* EXERCISE REQUIREMENTS *
Search the data for the string "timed" and copy each line in which it appears.

SUPPLIED DATA Start Marker

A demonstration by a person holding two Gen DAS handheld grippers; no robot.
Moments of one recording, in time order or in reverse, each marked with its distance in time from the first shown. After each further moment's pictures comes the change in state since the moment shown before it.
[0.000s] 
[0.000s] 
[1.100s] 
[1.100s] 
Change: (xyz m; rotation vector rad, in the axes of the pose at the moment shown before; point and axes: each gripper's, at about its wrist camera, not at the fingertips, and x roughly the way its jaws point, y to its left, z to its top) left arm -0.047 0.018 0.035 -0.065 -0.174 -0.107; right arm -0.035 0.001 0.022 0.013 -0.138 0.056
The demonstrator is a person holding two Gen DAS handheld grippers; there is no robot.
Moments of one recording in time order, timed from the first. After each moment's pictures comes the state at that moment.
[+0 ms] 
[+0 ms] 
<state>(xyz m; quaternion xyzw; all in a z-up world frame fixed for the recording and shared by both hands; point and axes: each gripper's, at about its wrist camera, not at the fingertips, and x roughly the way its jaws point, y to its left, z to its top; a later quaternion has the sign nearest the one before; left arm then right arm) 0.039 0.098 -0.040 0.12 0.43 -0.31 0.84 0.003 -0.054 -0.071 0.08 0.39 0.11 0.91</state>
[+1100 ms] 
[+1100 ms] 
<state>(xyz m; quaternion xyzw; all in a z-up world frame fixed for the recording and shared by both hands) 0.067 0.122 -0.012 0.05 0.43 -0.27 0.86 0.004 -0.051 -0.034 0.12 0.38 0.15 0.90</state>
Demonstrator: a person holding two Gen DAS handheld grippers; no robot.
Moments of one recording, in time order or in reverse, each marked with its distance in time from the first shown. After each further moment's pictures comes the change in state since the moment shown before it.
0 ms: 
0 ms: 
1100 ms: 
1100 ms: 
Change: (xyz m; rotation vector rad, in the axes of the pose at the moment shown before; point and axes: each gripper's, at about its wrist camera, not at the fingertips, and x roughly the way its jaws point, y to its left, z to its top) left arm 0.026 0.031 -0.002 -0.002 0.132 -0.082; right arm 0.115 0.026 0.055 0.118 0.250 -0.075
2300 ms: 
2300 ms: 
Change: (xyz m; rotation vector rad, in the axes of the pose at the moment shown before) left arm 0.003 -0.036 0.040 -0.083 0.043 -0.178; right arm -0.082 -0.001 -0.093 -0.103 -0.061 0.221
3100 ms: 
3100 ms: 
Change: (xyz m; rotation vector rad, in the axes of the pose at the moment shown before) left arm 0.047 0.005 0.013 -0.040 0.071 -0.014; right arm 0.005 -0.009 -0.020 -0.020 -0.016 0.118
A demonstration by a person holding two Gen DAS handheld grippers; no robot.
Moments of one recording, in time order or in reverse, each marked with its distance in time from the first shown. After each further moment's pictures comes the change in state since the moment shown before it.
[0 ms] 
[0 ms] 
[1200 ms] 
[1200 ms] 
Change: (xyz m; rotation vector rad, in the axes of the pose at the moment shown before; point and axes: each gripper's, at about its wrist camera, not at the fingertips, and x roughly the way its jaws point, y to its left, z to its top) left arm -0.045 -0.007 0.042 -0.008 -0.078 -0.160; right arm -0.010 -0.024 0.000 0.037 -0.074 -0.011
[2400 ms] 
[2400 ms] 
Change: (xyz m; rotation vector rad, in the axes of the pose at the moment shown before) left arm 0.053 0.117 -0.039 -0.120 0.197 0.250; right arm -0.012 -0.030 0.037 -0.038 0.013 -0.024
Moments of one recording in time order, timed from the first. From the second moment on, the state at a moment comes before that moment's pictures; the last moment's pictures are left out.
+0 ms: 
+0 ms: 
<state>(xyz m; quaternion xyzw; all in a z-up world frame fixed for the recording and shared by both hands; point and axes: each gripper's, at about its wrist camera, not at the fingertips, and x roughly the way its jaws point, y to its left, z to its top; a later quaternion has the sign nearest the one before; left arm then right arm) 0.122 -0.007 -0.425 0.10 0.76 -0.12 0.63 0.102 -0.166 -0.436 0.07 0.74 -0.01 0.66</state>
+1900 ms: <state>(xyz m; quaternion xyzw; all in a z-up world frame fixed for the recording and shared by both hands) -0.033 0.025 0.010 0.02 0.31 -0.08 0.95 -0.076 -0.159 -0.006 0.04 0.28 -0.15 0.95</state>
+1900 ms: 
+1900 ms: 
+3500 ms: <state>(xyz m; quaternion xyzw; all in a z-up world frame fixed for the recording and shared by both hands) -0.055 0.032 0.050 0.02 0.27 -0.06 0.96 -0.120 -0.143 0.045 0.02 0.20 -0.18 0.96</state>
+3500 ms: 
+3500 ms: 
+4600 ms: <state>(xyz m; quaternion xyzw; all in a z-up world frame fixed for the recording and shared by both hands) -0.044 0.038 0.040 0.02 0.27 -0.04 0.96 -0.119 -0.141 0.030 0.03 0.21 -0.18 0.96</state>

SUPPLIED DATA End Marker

* REPLY *
Moments of one recording in time order, timed from the first. After each moment's pictures comes the state at that moment.
Moments of one recording in time order, timed from the first. From the second moment on, the state at a moment comes before that moment's pictures; the last moment's pictures are left out.

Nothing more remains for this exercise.